17.11.02 The Associated Press
  Nazi hunters offer reward for info on war criminals
 
 

VILNIUS, Lithuania - Nazi hunting groups placed advertisements in several newspapers in this former Soviet Baltic republic Saturday, offering a US$10,000 reward for evidence leading to the prosecution of anyone who participated in the Holocaust during World War II.

" Jews of Lithuania did not disappear! They were mercilessly massacred in Vilnius, Kaunas Siauliai and over 100 other places of mass murder," read the text of the large black-and-white ad, featuring a photograph of Nazis beating Jews to death with clubs.

The Los Angeles-based Simon Wiesenthal Center - which has devoted decades to tracking down ex-Nazis - and the Miami-based Targum Shlishi Foundation designed and paid for the advertisement, which included contact telephone numbers of the Lithuanian prosecutors office.

Efraim Zuroff, head of the Wiesenthal Center's Jerusalem office, announced the project to offer money-for-evidence this summer during a visit to Lithuania; he dubbed the program "Operation Last Chance." He said he would run similar advertisements in the other two Baltic countries, Latvia and Estonia.

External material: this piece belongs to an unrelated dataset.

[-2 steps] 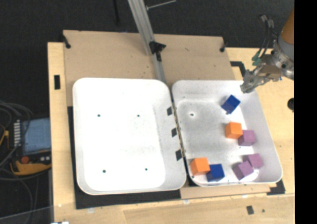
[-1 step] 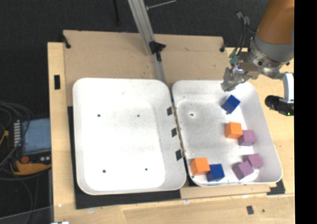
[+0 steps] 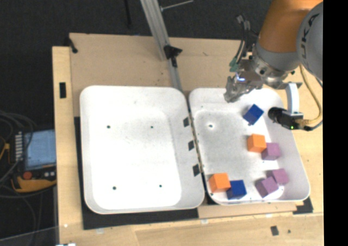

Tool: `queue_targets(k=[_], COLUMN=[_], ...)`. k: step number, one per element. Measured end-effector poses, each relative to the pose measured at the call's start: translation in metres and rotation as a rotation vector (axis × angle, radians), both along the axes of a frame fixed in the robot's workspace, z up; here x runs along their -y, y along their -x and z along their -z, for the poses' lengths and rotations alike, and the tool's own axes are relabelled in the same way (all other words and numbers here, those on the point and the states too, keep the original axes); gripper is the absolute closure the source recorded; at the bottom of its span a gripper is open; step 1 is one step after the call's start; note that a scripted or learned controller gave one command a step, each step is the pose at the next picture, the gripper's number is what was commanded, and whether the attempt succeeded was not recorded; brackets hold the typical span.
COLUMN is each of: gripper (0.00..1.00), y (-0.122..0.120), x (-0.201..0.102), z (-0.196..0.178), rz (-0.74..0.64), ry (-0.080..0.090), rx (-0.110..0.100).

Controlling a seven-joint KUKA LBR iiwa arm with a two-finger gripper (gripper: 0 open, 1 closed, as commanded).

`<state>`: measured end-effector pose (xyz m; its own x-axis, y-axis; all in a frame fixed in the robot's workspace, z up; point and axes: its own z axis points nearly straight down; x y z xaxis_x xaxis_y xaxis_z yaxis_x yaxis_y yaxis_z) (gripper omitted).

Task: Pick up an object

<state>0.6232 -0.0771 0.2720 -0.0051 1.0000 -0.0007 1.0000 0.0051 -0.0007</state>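
Note:
My gripper (image 3: 235, 94) hangs over the far edge of the right bin (image 3: 217, 136), left of and a little beyond a blue block (image 3: 253, 114). Nothing shows between its fingertips. Below the blue block lie an orange block (image 3: 256, 142) and a purple block (image 3: 271, 151) side by side. At the bin's near edge an orange block (image 3: 219, 182) touches a second blue block (image 3: 236, 189). Two purple blocks (image 3: 267, 186) (image 3: 280, 176) sit in the near right corner.
The left bin (image 3: 136, 147) stands beside the right one, with black clips between them. A slanted metal post (image 3: 155, 19) rises behind the bins. A handheld pendant (image 3: 35, 155) lies off the bench at the left.

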Motion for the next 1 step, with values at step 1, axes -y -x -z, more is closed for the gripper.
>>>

IOver 90 percent of Lithuania's pre-war Jewish community of 240,000 perished during the Nazi occupation. Zuroff has said none of the Baltic states has done enough to confront the fate of their pre-war Jewish populations after the three nations regained independence during the 1991 Soviet collapse.

Historians say hundreds or possibly thousands of collaborators helped murder Jews in Lithuania, which had one of eastern Europe's largest and most culturally active Jewish communities before the war. After regaining independence, this nation of 3.5 million people promised to try those who participated in the massacre of Jews. Several of men in their 80s and 90s were charged - but only one was ever convicted. No suspects spent any time in prison.